Consider the crux of the 15th ministerial agreement: "the people in the three
categories who voluntarily apply to return to Bhutan will be repatriated as per
the harmonised position on these categories." That position, decided at the 14th
round of ministerial meetings in May this year, centres on the second category
of those who have emigrated-a majority of the around 100,000 refugees. Voluntary
immigrants will have to reapply for citizenship and stay in Bhutan for a
two-year probationary period. It won't come with guarantees because Bhutan's law
denies citizenship to those who emigrated without prior approval of the
government. "Remember, the repatriation has to be voluntary and the Druk
goverment will interpret the legal provisions liberally as agreed between Bhutan
and Nepal," Khandu Wangchuk, the Bhutani Foreign Minister told Nepali Times.

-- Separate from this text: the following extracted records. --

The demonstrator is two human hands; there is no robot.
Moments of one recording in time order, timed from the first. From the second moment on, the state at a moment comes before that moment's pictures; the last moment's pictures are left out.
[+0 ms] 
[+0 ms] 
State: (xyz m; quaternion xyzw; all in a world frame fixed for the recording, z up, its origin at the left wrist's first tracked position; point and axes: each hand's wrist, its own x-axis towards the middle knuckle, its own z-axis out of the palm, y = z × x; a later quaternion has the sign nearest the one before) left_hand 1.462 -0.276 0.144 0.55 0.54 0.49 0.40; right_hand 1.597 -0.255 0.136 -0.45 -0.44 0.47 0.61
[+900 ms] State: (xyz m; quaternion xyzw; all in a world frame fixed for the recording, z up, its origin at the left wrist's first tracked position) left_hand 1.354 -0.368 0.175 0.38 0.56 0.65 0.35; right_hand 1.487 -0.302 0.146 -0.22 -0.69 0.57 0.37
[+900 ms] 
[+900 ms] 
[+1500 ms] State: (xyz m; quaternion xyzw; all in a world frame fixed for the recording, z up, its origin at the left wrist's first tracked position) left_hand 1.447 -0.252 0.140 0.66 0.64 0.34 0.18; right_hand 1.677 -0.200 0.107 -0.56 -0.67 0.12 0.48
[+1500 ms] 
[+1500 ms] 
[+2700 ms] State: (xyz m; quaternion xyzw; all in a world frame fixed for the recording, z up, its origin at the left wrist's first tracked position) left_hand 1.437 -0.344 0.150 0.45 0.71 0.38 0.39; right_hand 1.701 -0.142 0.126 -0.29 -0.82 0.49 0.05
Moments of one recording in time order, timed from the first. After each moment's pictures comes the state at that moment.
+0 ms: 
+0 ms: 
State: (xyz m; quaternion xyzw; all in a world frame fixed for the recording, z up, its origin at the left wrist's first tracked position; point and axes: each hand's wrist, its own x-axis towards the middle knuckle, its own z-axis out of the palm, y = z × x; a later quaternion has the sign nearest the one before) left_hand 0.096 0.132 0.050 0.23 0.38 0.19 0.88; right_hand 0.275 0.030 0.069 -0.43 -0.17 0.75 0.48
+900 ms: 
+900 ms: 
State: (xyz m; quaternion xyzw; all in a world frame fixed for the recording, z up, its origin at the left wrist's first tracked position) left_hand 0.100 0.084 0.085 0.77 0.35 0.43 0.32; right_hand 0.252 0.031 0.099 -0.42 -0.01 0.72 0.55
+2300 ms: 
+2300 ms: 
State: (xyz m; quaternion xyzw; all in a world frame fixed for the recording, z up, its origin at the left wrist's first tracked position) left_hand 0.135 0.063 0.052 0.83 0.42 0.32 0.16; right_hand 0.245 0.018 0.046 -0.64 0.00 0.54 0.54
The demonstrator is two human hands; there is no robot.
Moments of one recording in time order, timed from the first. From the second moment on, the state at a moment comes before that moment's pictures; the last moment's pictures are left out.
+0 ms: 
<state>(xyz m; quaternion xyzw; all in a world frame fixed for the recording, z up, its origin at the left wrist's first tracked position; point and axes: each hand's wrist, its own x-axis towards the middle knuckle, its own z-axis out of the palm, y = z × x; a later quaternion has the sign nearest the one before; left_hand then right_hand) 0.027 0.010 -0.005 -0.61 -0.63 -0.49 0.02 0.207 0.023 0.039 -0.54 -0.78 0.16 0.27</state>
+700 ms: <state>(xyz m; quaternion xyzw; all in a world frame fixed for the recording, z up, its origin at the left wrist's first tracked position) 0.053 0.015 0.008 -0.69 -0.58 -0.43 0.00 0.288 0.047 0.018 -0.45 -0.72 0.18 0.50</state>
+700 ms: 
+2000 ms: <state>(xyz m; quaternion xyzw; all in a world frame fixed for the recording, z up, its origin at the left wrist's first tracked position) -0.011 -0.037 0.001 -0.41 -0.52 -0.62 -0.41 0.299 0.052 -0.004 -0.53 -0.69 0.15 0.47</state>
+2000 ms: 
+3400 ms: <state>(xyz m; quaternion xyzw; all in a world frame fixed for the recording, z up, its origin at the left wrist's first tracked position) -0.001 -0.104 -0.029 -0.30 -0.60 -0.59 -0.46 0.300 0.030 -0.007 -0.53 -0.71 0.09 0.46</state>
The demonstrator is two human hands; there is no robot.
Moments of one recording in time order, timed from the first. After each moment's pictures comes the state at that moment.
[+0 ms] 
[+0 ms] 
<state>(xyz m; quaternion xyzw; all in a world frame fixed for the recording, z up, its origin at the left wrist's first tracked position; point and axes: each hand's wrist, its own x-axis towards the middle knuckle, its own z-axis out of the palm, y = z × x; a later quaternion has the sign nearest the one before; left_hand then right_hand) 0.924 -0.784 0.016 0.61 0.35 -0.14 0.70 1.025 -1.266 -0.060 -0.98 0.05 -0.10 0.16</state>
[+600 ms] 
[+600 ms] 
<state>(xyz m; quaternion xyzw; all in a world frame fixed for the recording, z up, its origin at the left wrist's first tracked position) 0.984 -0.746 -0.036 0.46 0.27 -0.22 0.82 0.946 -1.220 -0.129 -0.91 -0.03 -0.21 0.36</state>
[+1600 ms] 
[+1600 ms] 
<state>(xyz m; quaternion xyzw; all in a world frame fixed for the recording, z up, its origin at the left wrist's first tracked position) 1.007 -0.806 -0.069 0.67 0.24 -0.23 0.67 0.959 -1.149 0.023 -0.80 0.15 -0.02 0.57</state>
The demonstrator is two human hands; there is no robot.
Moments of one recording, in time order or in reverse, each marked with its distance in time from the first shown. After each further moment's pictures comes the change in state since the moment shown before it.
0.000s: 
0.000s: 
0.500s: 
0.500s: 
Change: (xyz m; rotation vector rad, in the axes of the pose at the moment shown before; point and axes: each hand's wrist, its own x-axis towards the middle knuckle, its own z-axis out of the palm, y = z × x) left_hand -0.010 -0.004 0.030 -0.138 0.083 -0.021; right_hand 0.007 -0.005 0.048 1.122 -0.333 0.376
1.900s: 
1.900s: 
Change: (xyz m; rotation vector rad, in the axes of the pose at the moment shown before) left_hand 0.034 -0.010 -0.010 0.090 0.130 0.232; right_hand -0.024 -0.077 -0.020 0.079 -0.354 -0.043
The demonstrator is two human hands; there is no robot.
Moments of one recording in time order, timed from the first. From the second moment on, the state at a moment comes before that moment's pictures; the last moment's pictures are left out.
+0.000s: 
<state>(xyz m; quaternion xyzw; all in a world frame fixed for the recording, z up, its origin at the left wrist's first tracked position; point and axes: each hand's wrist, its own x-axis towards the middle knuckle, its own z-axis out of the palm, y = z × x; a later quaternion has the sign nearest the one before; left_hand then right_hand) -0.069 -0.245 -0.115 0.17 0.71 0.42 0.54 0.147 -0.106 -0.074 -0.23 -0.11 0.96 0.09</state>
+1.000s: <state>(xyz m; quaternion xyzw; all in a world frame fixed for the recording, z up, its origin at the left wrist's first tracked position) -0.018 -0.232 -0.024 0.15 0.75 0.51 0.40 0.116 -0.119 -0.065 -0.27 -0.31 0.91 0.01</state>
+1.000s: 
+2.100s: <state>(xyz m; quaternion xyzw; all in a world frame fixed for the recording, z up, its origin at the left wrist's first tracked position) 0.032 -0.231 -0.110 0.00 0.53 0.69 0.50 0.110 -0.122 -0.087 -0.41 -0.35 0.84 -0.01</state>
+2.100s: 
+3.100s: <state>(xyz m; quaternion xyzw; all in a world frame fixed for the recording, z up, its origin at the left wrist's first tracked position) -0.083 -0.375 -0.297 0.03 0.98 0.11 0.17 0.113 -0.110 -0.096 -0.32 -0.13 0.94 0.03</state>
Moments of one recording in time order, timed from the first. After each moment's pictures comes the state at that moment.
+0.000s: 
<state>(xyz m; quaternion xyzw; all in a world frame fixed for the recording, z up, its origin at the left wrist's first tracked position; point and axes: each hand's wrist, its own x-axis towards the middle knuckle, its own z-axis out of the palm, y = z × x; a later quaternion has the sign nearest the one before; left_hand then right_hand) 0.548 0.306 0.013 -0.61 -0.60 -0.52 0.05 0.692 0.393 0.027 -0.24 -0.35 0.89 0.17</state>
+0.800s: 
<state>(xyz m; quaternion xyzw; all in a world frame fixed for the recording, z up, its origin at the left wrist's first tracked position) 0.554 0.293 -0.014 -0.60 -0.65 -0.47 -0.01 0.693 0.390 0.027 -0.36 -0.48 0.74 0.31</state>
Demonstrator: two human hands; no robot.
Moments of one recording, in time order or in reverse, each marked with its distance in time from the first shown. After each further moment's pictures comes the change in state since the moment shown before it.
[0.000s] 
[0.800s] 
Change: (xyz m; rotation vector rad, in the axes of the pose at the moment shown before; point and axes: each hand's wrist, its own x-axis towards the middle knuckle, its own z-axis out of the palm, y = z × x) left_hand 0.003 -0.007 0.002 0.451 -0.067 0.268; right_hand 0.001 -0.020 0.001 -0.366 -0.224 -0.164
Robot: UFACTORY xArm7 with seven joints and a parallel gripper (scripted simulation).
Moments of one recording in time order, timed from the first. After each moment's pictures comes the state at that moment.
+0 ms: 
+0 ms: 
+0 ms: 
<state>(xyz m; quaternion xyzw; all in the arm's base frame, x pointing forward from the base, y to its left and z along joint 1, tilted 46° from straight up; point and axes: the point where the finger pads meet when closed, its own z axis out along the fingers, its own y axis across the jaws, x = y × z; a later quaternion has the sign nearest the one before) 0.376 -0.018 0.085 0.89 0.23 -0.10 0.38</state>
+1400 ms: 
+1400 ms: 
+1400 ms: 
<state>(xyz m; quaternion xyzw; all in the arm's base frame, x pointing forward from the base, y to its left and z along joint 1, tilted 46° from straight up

Should the refugees choose to return home, Thimpu can deny them citizenship
based on their laws. Given the provision in the 14th round of talks that
refugees unwilling to leave can apply for Nepali citizenship, the Bhutani
government has a loophole. Bureaucratic hurdles are one thing, there are added
fears about the kind of reception the refugees could receive once they reach
home. "Do you think the refugees are fools to tread the minefield back home when
they have an option to be safe in Nepal?" asks Rakesh Chhetri, a Bhutani human
rights leader in exile. NGOs have reported that people from northern Bhutan have
been resettled in the homesteads the refugees left. There are no simple
solutions, and diplomatese has too many ifs and buts. The fate of the refugees
languishing in the camps still hangs in the balance.